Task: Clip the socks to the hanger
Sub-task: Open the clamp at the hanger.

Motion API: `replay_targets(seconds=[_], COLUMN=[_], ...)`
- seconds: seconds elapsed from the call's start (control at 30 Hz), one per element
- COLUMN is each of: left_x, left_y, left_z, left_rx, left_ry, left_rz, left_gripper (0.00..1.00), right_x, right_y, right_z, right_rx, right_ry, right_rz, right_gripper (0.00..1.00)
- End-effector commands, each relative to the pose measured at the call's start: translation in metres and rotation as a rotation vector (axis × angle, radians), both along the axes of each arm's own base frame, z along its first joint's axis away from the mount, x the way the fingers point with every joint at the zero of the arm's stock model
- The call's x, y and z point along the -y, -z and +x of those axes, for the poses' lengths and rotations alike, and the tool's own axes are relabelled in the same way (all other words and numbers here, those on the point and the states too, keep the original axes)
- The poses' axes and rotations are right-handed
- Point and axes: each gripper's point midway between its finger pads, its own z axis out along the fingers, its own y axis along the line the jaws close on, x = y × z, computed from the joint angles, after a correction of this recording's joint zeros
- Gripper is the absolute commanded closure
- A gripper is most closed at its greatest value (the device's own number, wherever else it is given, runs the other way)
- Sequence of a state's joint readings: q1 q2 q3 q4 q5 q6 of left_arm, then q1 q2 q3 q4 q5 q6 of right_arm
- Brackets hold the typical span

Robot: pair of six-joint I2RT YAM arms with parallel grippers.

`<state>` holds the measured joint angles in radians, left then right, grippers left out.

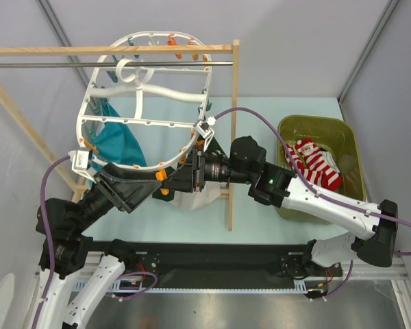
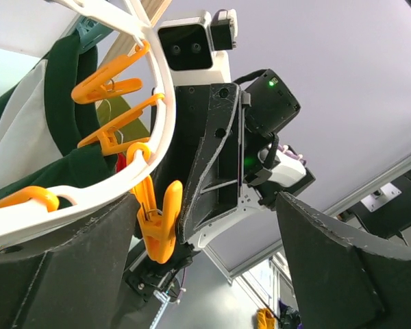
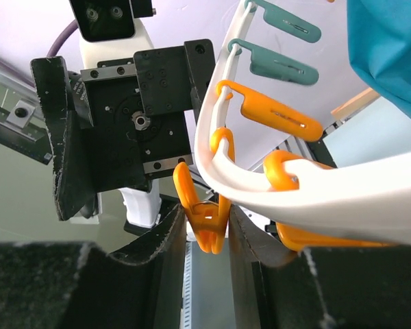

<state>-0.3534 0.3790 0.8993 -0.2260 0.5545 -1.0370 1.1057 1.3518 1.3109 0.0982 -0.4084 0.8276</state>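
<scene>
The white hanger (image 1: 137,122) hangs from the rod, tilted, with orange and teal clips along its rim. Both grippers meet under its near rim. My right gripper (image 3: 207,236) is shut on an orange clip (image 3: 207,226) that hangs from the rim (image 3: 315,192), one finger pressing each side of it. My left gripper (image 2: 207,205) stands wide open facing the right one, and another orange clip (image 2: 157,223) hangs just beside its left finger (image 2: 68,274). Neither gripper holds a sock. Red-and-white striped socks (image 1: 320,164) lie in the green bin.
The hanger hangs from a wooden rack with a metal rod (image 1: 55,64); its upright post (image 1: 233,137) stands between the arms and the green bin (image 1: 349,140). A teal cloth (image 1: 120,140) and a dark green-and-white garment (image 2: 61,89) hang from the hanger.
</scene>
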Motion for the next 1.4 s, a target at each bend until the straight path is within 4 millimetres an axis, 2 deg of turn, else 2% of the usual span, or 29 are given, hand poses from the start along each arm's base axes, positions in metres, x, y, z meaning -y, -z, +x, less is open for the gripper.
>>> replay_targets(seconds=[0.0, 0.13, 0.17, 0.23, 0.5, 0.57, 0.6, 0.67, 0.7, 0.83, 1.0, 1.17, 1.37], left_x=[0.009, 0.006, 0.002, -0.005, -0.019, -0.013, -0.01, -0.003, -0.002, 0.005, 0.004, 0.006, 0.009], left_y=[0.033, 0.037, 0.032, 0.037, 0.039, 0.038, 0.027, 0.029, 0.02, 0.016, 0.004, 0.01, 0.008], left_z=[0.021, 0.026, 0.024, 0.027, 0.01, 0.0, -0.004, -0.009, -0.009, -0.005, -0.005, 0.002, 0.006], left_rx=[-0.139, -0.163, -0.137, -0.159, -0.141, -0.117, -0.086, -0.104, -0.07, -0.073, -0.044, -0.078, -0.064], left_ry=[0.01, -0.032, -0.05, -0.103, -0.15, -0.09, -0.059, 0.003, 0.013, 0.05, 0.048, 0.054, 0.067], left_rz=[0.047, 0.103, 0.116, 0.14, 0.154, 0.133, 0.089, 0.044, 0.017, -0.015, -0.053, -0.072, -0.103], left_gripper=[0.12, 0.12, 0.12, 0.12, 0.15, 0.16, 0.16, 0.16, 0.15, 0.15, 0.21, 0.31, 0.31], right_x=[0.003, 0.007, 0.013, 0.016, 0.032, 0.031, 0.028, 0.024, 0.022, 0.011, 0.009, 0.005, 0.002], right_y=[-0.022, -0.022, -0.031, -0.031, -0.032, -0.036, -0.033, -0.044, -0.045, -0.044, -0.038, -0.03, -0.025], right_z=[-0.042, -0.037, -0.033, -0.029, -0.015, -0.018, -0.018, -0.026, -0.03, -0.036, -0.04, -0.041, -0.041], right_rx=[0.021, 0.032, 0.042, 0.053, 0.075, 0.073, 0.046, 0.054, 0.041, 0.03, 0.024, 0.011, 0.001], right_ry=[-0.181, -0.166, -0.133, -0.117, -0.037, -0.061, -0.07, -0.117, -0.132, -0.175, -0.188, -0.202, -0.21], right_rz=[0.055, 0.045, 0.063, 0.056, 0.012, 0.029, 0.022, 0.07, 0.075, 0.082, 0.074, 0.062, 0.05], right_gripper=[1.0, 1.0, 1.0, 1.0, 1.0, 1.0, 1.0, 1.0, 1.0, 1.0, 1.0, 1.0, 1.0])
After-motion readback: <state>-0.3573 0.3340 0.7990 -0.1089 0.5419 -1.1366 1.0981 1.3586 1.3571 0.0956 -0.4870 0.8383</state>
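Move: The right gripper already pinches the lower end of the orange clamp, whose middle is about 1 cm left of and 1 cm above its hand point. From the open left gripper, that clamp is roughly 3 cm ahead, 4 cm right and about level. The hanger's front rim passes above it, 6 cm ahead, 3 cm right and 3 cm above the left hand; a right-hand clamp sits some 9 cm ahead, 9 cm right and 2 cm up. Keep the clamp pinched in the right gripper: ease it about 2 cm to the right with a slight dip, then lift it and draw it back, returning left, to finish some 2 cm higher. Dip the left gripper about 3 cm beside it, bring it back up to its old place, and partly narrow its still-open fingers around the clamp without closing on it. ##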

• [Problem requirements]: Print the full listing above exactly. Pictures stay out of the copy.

• [Task response]:
Task: Clip the socks to the hanger
Sub-task: Open the clamp at the hanger.

Motion API: `replay_targets(seconds=[_], COLUMN=[_], ...)`
- seconds: seconds elapsed from the call's start (control at 30 Hz), one per element
- COLUMN is each of: left_x, left_y, left_z, left_rx, left_ry, left_rz, left_gripper (0.00..1.00), right_x, right_y, right_z, right_rx, right_ry, right_rz, right_gripper (0.00..1.00)
- End-effector commands, each relative to the pose measured at the call's start: translation in metres and rotation as a rotation vector (axis × angle, radians), both along the axes of each arm's own base frame, z along its first joint's axis away from the mount, x the way the fingers point with every joint at the zero of the arm's stock model
- The call's x, y and z point along the -y, -z and +x of those axes, for the poses' lengths and rotations alike, and the tool's own axes are relabelled in the same way (all other words and numbers here, those on the point and the states too, keep the original axes)
- The poses' axes and rotations are right-handed
- Point and axes: each gripper's point midway between its finger pads, its own z axis out along the fingers, its own y axis along the line the jaws close on, x = y × z, computed from the joint angles, after a correction of this recording's joint zeros
- Gripper is the absolute commanded closure
- A gripper is most closed at its greatest value (the device's own number, wherever else it is given, runs the other way)
- Sequence of a state's joint readings: q1 q2 q3 q4 q5 q6 of left_arm, then q1 q2 q3 q4 q5 q6 of right_arm
- Brackets hold the typical span

Robot: pair of six-joint I2RT YAM arms with parallel grippers.

`<state>` holds the measured joint angles in radians, left then right, grippers left out.


<state>-0.3534 0.3790 0.8993 -0.2260 0.5545 -1.0370 1.1057 1.3518 1.3109 0.0982 -0.4084 0.8276</state>
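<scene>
The white hanger (image 1: 137,122) hangs from the rod, tilted, with orange and teal clips along its rim. Both grippers meet under its near rim. My right gripper (image 3: 207,236) is shut on an orange clip (image 3: 207,226) that hangs from the rim (image 3: 315,192), one finger pressing each side of it. My left gripper (image 2: 207,205) stands wide open facing the right one, and another orange clip (image 2: 157,223) hangs just beside its left finger (image 2: 68,274). Neither gripper holds a sock. Red-and-white striped socks (image 1: 320,164) lie in the green bin.
The hanger hangs from a wooden rack with a metal rod (image 1: 55,64); its upright post (image 1: 233,137) stands between the arms and the green bin (image 1: 349,140). A teal cloth (image 1: 120,140) and a dark green-and-white garment (image 2: 61,89) hang from the hanger.
</scene>
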Motion for the next 1.4 s, a target at each bend until the straight path is within 4 millimetres an axis, 2 deg of turn, else 2% of the usual span, or 29 are given, hand poses from the start along each arm's base axes, positions in metres, x, y, z meaning -y, -z, +x, less is open for the gripper.
>>> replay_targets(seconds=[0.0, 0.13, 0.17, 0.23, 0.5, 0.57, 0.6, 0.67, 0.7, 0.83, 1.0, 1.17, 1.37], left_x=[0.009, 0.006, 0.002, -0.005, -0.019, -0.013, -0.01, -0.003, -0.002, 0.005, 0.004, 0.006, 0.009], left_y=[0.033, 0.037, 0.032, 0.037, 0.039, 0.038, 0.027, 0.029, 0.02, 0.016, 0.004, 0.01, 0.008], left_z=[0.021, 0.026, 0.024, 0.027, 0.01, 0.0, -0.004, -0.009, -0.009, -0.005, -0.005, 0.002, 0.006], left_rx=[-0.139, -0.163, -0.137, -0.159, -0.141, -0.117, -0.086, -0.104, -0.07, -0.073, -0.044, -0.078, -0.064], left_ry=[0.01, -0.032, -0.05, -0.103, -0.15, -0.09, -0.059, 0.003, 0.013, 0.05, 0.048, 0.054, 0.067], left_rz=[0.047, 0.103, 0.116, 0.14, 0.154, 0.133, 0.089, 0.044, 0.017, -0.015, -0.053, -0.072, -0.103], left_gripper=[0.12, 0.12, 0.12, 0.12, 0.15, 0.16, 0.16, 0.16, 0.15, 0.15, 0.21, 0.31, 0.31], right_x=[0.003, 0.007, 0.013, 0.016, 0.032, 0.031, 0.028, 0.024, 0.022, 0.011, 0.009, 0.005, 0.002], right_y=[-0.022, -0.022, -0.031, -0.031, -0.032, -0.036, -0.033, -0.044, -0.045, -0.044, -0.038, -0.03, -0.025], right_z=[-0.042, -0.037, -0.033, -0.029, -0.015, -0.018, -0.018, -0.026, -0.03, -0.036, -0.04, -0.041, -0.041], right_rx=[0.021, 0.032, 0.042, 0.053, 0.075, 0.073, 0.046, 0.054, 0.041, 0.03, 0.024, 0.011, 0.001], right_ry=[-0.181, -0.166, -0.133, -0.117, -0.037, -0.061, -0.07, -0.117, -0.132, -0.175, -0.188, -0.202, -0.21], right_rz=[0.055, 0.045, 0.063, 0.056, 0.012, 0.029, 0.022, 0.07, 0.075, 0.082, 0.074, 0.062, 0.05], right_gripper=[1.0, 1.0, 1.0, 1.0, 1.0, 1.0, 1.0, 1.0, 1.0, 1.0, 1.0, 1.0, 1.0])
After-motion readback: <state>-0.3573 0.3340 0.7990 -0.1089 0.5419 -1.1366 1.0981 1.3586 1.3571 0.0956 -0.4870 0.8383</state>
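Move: The right gripper already pinches the lower end of the orange clamp, whose middle is about 1 cm left of and 1 cm above its hand point. From the open left gripper, that clamp is roughly 3 cm ahead, 4 cm right and about level. The hanger's front rim passes above it, 6 cm ahead, 3 cm right and 3 cm above the left hand; a right-hand clamp sits some 9 cm ahead, 9 cm right and 2 cm up. Keep the clamp pinched in the right gripper: ease it about 2 cm to the right with a slight dip, then lift it and draw it back, returning left, to finish some 2 cm higher. Dip the left gripper about 3 cm beside it, bring it back up to its old place, and partly narrow its still-open fingers around the clamp without closing on it. ##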

No more output is needed for this exercise.